As a human rights advocate, in his personal capacity as well as professionally, Innes has contributed to a number of reforms for people with disability. In 2013 acting in a personal capacity, he won a case in the Federal Magistrates Court against RailCorp (which delivers train services in NSW). The magistrate found RailCorp had discriminated against blind and visually impaired passengers by refusing to commit to a program of improving station announcements on Sydney trains so that passengers would know where to get off. Innes won the case and $10,000 damages, after RailCorp spent more than $400,000 on its unsuccessful defence. Also in 2013, Innes initiated an online petition calling on department store Myer to increase its employment of people with disability to 10 per cent of its workforce. This action was in response to a negative statement by Myer's CEO about the National Disability Insurance Scheme. Innes' petition gained 35,000 signatures within a few days.

Innes has been an advocate for the implementation of cinema captioning and audio descriptions in Australia.

He has delivered a number of public speeches, and penned opinion pieces in mainstream Australian media. He is also regular user of Twitter.
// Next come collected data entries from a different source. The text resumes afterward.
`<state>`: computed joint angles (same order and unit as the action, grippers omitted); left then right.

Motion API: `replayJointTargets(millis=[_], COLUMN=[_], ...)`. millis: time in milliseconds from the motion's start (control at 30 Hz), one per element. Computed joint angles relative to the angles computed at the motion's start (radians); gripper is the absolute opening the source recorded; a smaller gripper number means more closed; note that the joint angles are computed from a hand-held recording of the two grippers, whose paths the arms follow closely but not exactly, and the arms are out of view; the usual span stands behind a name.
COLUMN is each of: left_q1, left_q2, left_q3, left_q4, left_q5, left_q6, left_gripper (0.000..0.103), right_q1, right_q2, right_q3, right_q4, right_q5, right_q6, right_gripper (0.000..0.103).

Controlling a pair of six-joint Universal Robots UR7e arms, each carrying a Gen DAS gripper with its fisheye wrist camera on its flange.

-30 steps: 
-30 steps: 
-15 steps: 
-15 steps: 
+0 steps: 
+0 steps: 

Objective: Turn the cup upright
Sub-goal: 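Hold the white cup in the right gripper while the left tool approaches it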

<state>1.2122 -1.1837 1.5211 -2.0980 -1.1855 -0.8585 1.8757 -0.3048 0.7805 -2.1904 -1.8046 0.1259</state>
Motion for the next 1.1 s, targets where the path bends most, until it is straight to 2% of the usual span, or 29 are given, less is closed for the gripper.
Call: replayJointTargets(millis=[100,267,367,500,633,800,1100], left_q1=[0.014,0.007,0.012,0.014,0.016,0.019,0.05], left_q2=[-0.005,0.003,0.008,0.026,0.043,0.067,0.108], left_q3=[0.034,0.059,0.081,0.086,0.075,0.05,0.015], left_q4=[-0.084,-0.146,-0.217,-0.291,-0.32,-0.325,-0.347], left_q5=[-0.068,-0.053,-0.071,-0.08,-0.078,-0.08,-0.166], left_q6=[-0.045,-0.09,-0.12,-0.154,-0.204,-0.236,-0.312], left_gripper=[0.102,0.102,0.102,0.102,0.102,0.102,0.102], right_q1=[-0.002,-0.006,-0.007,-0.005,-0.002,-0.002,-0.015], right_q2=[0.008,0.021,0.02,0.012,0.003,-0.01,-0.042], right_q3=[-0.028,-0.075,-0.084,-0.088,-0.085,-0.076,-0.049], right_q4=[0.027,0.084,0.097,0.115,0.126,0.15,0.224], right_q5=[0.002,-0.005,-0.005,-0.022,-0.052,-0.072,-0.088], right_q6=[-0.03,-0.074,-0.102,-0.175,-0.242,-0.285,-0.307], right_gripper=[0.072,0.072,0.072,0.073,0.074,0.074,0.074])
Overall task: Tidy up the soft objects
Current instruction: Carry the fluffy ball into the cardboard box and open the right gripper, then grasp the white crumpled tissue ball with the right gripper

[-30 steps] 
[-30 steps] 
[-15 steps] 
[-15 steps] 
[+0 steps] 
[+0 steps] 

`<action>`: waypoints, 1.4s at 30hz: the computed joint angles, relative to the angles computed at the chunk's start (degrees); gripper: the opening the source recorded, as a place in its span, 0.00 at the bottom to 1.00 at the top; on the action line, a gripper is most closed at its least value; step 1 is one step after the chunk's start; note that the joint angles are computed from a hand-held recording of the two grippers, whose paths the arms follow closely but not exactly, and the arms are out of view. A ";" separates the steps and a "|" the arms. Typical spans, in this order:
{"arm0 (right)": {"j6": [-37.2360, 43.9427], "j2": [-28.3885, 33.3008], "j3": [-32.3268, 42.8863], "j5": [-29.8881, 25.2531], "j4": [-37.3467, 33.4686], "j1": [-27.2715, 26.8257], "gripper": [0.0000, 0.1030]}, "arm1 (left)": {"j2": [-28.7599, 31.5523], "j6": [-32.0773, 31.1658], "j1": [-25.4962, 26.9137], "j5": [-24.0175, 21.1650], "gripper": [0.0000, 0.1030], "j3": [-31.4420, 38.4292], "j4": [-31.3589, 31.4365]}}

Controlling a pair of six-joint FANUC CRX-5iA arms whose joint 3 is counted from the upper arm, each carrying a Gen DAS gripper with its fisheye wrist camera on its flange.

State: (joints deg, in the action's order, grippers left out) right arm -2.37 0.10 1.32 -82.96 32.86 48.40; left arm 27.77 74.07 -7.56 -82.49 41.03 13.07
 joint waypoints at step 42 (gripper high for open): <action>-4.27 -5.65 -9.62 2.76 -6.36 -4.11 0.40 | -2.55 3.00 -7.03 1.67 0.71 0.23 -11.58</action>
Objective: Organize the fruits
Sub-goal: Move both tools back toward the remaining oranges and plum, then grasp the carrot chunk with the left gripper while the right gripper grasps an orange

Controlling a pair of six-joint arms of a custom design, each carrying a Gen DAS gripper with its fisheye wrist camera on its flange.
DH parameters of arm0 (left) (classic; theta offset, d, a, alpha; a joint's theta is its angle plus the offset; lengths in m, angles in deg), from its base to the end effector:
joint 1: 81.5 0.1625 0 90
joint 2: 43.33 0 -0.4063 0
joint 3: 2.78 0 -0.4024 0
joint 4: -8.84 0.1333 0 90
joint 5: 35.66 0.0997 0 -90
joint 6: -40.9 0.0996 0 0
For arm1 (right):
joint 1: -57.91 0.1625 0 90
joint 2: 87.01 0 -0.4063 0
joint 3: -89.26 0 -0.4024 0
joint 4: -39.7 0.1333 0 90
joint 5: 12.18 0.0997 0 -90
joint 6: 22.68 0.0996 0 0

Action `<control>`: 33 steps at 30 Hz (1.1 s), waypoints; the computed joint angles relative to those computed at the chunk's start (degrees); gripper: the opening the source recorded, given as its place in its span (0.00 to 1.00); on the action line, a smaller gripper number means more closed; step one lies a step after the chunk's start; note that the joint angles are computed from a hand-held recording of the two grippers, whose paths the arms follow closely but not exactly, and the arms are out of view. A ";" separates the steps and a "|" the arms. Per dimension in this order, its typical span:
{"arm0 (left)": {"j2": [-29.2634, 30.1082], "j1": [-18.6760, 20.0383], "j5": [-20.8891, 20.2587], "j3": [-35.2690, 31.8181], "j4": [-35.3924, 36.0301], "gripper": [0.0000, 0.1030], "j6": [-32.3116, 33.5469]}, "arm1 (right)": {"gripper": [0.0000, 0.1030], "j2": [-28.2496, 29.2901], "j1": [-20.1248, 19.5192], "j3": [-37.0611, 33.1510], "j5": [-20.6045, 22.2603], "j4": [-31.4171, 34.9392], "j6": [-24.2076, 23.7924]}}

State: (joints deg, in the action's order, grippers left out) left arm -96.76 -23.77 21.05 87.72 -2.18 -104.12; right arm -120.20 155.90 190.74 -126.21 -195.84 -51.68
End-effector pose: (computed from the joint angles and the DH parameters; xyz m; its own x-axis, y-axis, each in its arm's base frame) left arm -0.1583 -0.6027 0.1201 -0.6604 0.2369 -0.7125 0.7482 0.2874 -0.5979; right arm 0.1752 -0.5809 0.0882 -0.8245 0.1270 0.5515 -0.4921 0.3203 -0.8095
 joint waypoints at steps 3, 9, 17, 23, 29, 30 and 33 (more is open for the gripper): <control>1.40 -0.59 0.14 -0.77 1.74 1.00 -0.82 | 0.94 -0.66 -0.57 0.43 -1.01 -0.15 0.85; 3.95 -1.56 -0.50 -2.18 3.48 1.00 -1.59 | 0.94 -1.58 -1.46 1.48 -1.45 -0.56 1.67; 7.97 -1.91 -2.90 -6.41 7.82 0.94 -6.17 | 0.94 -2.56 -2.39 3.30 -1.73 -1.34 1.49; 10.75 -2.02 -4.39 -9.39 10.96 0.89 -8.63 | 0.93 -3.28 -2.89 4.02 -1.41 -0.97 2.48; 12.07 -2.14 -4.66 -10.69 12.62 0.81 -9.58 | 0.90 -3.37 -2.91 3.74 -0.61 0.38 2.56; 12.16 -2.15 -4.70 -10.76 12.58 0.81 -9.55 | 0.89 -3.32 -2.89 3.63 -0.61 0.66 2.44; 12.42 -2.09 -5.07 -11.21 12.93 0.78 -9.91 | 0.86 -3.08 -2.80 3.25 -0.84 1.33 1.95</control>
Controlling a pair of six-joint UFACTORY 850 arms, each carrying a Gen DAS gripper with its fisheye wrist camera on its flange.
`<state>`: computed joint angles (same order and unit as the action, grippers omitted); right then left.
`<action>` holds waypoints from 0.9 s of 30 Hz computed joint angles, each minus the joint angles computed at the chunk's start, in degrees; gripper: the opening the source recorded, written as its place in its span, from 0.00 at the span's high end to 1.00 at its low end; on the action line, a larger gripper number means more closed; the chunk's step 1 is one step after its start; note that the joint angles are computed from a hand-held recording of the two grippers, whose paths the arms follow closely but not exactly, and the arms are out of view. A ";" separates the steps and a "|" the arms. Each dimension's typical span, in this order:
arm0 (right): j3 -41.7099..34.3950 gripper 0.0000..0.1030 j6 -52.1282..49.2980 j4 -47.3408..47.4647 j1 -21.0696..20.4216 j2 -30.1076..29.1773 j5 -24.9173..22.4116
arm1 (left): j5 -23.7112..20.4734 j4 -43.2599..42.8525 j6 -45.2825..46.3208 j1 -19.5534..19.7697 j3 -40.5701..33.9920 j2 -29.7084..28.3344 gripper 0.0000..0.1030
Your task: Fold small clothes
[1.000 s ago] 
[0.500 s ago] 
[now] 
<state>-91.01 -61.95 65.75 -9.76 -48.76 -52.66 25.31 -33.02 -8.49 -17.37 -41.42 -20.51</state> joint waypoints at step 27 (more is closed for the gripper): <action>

In December 2022, Innes was appointed chancellor of Central Queensland University. He is the first university chancellor in an Australian university to identify as having a disability.

== Achievements ==

- Passing of the Disability Discrimination Act 1992
- Passing of the UN Convention on Rights of Persons with Disabilities
- Passing of the UN Optional Protocol on Rights of Persons with Disabilities

=== Honours ===

Innes was made a Member of the Order of Australia in 1995 for service to the community, particularly as an adviser on disability anti-discrimination policy. He was also shortlisted for Australian of the Year in 2004.

Academic
- Fellow, Australian Institute of Company Directors
- Adjunct Professor, University of Sydney
- Honorary Doctor of the University, University of Canberra, 2014, in recognition of his work as a human rights activist.
- Honorary Doctor of Social Sciences, RMIT University, 2016, in recognition of his national contribution to public service and advocacy of human rights, particularly for people with disabilities.
- Honorary Doctorate, University of New South Wales, 2017

Other awards
- Outstanding Supporter Award, 2008 – Gay & Lesbian Rights Lobby
- Outstanding Service Award, 1976–2005 – Vision Australia
- David Blyth Award, 1999 – Blind Citizens Australia
- Civic Medallion, 1992 – City of Perth, Western Australia

== Personal life ==

Innes is married to Maureen Shelley. He has an adult son and daughter. He enjoys cricket and sailing.